● **Task details**
Determine the number of lines in the data that contain "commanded", and write only that number.

● **Records excerpted from a collection**
+++

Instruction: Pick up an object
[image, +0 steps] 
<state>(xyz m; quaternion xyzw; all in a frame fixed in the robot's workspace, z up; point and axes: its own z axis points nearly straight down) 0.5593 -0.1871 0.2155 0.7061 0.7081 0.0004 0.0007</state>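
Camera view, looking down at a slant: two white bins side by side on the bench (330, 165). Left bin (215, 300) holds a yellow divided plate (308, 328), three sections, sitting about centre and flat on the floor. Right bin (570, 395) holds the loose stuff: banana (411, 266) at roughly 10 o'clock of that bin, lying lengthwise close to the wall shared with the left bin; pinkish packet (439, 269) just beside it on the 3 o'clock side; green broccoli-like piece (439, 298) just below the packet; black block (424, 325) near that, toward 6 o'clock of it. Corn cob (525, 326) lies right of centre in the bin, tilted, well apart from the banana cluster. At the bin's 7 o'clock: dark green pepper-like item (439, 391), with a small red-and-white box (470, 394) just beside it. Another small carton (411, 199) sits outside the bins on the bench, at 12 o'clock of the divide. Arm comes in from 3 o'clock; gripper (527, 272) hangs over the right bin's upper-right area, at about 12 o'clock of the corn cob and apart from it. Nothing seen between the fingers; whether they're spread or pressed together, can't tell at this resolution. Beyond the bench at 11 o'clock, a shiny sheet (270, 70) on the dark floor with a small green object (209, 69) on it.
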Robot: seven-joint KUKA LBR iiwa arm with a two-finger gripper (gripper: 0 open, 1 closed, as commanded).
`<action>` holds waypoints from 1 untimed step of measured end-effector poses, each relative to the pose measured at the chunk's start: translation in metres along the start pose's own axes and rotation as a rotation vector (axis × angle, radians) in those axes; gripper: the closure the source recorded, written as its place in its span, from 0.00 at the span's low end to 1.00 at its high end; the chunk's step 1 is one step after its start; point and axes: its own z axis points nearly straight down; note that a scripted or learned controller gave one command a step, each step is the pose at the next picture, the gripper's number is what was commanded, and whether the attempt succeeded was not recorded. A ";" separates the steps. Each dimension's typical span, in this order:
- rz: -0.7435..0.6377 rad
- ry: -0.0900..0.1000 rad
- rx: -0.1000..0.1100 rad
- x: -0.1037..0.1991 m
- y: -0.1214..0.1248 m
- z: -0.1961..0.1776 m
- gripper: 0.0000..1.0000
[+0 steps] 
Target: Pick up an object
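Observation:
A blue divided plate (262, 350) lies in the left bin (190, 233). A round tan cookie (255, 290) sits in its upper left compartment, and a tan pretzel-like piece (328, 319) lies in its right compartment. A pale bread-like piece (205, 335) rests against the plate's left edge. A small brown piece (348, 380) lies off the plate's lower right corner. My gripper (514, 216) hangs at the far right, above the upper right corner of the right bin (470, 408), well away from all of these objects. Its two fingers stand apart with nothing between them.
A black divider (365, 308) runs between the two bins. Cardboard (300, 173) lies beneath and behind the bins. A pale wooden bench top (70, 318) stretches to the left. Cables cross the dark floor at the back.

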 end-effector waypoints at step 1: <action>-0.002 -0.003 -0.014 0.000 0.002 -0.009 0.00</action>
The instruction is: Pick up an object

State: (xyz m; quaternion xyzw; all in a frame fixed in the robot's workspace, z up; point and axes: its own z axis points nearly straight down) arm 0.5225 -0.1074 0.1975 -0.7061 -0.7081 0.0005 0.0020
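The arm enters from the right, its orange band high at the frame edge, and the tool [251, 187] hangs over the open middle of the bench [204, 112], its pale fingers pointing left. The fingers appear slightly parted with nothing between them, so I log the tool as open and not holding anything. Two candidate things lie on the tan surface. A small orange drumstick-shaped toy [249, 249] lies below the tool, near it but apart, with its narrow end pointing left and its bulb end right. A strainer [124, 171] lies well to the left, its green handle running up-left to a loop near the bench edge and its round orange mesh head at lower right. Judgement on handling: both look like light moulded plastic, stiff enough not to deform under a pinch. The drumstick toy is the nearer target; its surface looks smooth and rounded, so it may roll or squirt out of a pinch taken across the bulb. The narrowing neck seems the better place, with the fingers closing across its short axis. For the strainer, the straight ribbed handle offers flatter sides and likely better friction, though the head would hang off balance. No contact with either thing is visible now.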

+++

● **Result of this task**
2